House of the Dragon is supposed to be about dragons, but it gets one key detail wrong. As the first Game of Thrones prequel, the show began in 2022 and depicts the events of a Targaryen civil war. With the war now officially underway, dragons have been facing off on the battlefield and burning hundreds of innocents and soldiers alike. House of the Dragon season 3 is currently in development, and it is expected to be released in 2026.
In a video posted on their YouTube channel, the Corridor Crew critiqued the show’s depiction of dragon fire. They reviewed a season 2, episode 7, “The Red Sowing” scene that featured Vermithor shooting fire at innocent dragonseeds. Niko Pueringer, a pyrotechnics expert, found that the fire seems entirely inaccurate. The fire is too dark, too clean, and far too unrealistic. Check out Pueringer’s full explanation below:
So first off, fire doesn’t work like this. I’m tired of seeing pre-disturbed bulbous fluid. That’s not at all how this happens… Or just the way the fire is working at the end of this fire blast shouldn’t be these pre-contained soft pockets of bumpiness. It should be speed. It should be motion blur. Like where is the movement coming from here? And then secondly, here, it’s all dark. That thing, that’s a bright wall of fire. There’s no light coming from it. I get it, it’s a TV show, I get it, but this is my beef with Hollywood fire. It doesn’t move like fire. It doesn’t light the scene like fire. Turn up those lights. Just blast those lights! It makes such a huge difference. Just blast the scene with those lights. It looks lovely.
What House Of The Dragon’s CGI Problems Mean
The Dragon Fire Needs To Be Improved
As a show named after dragons, the entire narrative is built on the backs of the supernatural monsters. The Targaryen family thrives when they use the sigil of their House to burn their enemies and to melt castles. The dragons are a massive budget problem, which led HBO to cut two House of the Dragon episodes. Still, they are still shown regularly by necessity. Nearly every major Targaryen character has a strong bond with one of the creatures, and they generally offer bursts of flame with little prompting.

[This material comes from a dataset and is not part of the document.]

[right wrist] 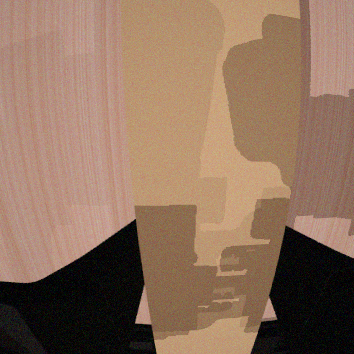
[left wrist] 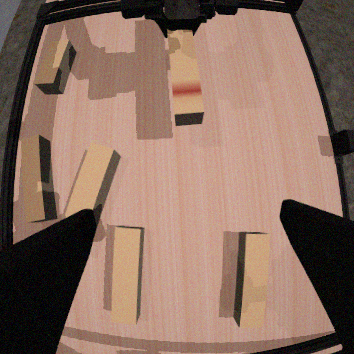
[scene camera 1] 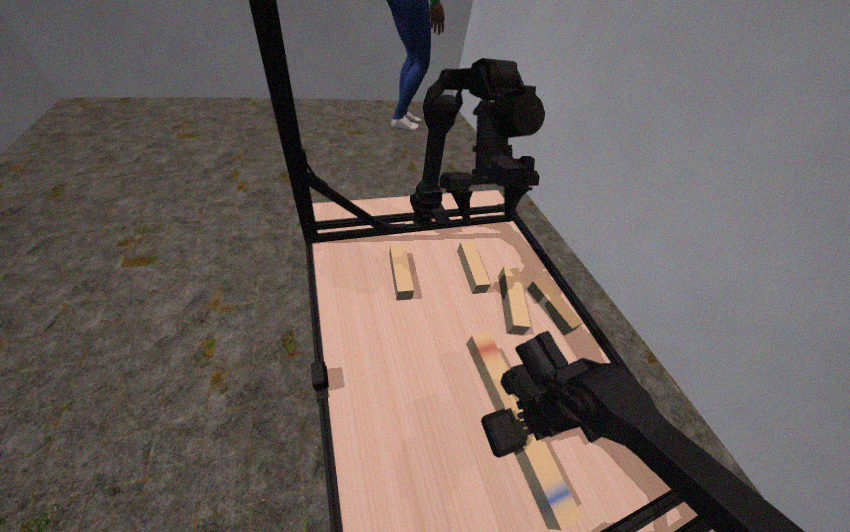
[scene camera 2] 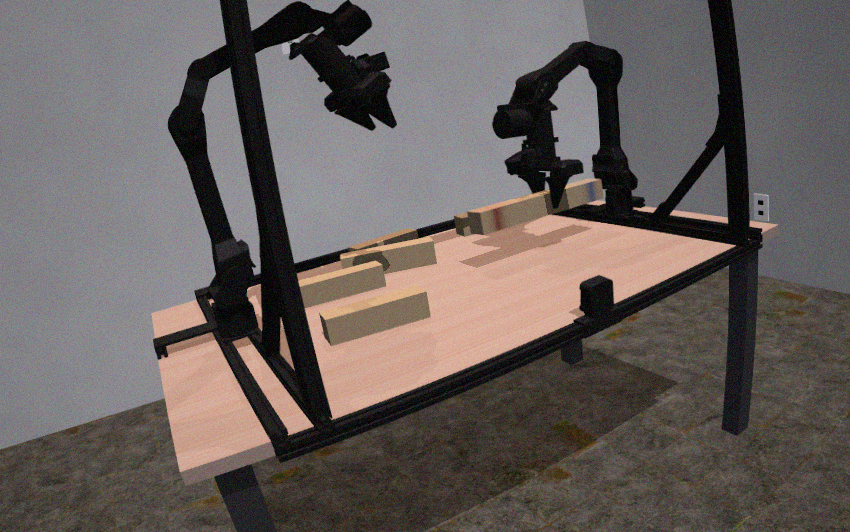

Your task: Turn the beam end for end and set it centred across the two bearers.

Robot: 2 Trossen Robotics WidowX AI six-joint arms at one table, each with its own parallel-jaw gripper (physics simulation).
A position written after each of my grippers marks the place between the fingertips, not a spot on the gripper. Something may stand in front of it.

Raising the brightness is an apt and seemingly inexpensive solution.
Considering that there are already budgeting issues, fixing the fire may not necessarily have an easy solution. While Pueringer insists that raising the brightness should be a significant improvement, other issues, including the speed of the flames, might be more expensive to showcase. The dragon scenes drain the show’s budget, so any resolution would likely only make circumstances worse.
Raising the brightness is an apt and seemingly inexpensive solution, however, and darkness is something that Game of Thrones season 8 already received similar criticism for.
Our Take On House Of The Dragon’s CGI Issues
It Is A Problem, But Not The Most Significant Issue
The fire is a serious issue for a show that bills itself as a dragon-driven narrative. Yet, while it is a significant problem, the writing and structural concerns are far more worrisome. Cutting two episodes from the end of season 2 made the pace unpredictable and ruined House of the Dragon season 2’s ending. Writing concerns were so significant that author George R.R. Martin publicly criticized the showrunners. If the show is going to improve anything, narrative pacing is a much more salient problem, as opposed to anything relating to the otherwise stellar visual effects.